Dans la logique rationnelle on tente au contraire de fixer le sens sous forme de vérités réfutables, comme disait Karl Popper. Ces fixations du sens déterminent des résistances sémantiques, qui deviennent des résistances logiques, qui forment les vérités scientifiques, des vérités que la science corrige peu à peu au gré des contradictions empiriques, selon un instinct vérificateur, "un sens de la vérité qui n'est au fond, comme disait Nietzsche, qu'un sens de la sécurité". La logique rationnelle exclusive est donc finalement une logique sécuritaire, et non pas émancipatoire, c'est parce que l'instinct de sécurité est universel chez l'homme que la logique rationnelle est devenue universelle (l'instinct de sécurité est plus fort que celui d'émancipation, c'est ce qui fait la servitude des masses), une logique qui cherche vainement la sécurité parfaite, jusqu'à nous y asservir. Sécurité partout, confiance nulle part. Malgré les scandales à répétition de l'industrie pharmaceutique, chimique et nucléaire, on a toujours confiance en la science par souci de sécurité. La sécurité devient ainsi le prétexte à une dictature mondiale. Toute vérité scientifique aspire bien-sûr à rester égale dans le temps et l'espace, mais l'égalité parfaite c'est l'égalité du vide. Et c'est tellement vrai qu'Alain Badiou définit l'ensemble vide comme la plus simple expression rationnelle de l'Être, dont le déploiement ne serait que l'infinie multiplicité de cet ensemble vide. Ainsi, croire en la rationalité et la science, c'est croire à l'ensemble vide, c'est croire au vide. Voilà le nihilisme suprême. Mais en réalité nous ne croyons pas au vide, la nature humaine a horreur du vide, nous croyons à ce qui masque le vide, et ce qui le masque aujourd'hui, il faut bien le dire, c'est le billet de banque. Ce nihilisme réussi donc à s'établir et à se répandre sous la forme d'un nihilisme marchand sans frontières, dans un vide moral généré par la raison exclusive.

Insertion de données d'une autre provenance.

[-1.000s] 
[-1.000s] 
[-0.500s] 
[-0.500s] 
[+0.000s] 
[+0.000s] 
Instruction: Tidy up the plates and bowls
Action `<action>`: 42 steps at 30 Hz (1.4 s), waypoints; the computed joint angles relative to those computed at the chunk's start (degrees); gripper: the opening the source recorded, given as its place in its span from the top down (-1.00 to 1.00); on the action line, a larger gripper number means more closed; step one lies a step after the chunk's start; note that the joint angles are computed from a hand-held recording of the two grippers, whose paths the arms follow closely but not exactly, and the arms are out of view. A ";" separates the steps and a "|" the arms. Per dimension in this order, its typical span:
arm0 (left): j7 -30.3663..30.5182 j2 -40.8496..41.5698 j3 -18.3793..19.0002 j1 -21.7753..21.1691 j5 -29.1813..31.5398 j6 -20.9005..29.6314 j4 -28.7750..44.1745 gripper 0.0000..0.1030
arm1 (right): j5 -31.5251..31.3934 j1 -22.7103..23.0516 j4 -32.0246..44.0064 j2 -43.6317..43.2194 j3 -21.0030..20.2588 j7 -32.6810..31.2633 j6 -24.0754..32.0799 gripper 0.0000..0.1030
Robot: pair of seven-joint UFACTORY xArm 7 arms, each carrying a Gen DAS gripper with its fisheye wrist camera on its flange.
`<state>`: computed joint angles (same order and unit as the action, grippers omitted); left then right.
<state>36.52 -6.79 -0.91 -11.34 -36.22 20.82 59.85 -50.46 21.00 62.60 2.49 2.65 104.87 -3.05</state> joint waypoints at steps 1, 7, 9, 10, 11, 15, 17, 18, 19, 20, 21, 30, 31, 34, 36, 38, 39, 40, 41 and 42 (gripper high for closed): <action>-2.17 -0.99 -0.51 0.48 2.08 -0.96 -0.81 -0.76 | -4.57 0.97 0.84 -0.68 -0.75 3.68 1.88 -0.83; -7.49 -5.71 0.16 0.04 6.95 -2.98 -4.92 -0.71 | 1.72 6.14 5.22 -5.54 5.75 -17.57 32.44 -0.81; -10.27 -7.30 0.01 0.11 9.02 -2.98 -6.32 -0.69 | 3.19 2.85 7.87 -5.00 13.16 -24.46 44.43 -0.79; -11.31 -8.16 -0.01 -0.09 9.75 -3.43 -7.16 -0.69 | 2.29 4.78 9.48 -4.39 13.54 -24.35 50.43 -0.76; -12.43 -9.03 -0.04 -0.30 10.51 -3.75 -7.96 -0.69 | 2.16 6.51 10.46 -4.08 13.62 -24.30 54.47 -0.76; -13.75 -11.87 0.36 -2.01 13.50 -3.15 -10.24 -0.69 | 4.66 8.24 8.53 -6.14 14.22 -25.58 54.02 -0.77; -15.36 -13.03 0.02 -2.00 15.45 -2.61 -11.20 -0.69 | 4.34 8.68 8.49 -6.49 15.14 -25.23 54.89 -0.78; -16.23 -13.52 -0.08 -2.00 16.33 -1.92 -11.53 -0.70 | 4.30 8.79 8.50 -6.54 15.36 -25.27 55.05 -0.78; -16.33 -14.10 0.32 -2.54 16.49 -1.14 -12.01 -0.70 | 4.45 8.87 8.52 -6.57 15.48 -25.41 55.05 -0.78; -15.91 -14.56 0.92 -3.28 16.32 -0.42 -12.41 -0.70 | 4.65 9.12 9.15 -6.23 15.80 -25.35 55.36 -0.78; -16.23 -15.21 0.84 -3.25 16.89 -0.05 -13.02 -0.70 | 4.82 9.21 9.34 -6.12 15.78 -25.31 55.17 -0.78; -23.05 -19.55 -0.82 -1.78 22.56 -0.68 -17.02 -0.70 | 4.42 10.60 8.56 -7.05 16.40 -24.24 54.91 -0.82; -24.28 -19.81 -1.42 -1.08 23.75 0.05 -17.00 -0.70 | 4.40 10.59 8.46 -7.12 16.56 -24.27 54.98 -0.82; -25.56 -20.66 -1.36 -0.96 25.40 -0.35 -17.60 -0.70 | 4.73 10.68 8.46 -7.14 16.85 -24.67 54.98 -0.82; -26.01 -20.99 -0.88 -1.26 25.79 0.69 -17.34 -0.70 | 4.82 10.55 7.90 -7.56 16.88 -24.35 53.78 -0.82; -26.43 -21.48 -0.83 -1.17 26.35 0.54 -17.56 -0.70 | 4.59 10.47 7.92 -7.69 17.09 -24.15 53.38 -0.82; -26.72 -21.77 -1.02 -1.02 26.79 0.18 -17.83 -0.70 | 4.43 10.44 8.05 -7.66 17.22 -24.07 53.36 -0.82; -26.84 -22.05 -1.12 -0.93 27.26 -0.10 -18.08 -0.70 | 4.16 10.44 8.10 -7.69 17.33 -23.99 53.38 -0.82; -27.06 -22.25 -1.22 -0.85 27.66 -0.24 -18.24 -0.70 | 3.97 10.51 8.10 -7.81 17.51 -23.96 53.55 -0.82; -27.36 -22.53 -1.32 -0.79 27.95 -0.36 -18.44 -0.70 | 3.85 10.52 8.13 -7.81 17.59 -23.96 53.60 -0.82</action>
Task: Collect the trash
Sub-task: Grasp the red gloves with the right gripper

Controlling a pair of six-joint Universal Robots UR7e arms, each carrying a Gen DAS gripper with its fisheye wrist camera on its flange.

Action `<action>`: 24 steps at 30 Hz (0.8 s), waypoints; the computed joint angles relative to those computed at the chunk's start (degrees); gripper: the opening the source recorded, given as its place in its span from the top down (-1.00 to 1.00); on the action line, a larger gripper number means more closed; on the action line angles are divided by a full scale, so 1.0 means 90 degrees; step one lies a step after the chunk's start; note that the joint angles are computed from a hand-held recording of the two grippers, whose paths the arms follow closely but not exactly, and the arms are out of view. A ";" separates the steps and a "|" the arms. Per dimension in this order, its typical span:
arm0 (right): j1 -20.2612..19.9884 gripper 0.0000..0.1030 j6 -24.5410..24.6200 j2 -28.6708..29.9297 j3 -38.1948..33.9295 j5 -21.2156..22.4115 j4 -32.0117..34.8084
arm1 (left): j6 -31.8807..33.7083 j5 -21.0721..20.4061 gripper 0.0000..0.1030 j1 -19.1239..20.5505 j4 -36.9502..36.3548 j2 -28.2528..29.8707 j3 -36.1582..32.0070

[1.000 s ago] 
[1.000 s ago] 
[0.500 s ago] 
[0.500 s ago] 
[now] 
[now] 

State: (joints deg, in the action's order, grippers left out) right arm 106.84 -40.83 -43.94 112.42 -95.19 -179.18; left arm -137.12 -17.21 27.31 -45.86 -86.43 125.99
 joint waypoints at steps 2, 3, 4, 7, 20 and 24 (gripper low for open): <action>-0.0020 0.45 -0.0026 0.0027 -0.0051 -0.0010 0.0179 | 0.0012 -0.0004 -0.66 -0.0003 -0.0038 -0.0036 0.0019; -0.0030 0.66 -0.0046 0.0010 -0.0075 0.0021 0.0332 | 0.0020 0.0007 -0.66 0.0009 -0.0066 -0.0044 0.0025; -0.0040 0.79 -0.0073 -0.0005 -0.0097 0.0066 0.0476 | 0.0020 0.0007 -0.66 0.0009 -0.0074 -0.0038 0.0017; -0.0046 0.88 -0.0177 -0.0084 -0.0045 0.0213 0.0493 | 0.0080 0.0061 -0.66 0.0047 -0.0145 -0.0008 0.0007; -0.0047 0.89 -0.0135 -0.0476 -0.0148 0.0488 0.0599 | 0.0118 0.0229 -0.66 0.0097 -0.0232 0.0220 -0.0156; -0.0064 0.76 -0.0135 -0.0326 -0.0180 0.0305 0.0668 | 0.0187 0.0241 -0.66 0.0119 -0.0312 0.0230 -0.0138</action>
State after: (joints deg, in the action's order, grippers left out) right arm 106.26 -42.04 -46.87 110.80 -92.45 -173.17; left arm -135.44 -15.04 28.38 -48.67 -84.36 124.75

Ce nihilisme triomphant est sans doute la dernière idéologie, car ce nihilisme scientifique, fer de lance de l'arrogance occidentale, étant devenu universel, planétaire, sa chute sera donc tout autant universelle et entraînera l'effondrement de l'humanité entière. Le rationalisme exclusif s'effondrera sur le vide qu'il génère quand le billet de banque ne pourra plus masquer ce vide. Étant donné la profonde crise monétaire actuelle, on peut craindre que la dernière idéologie va bientôt s'effondrer, et l'humanité périr.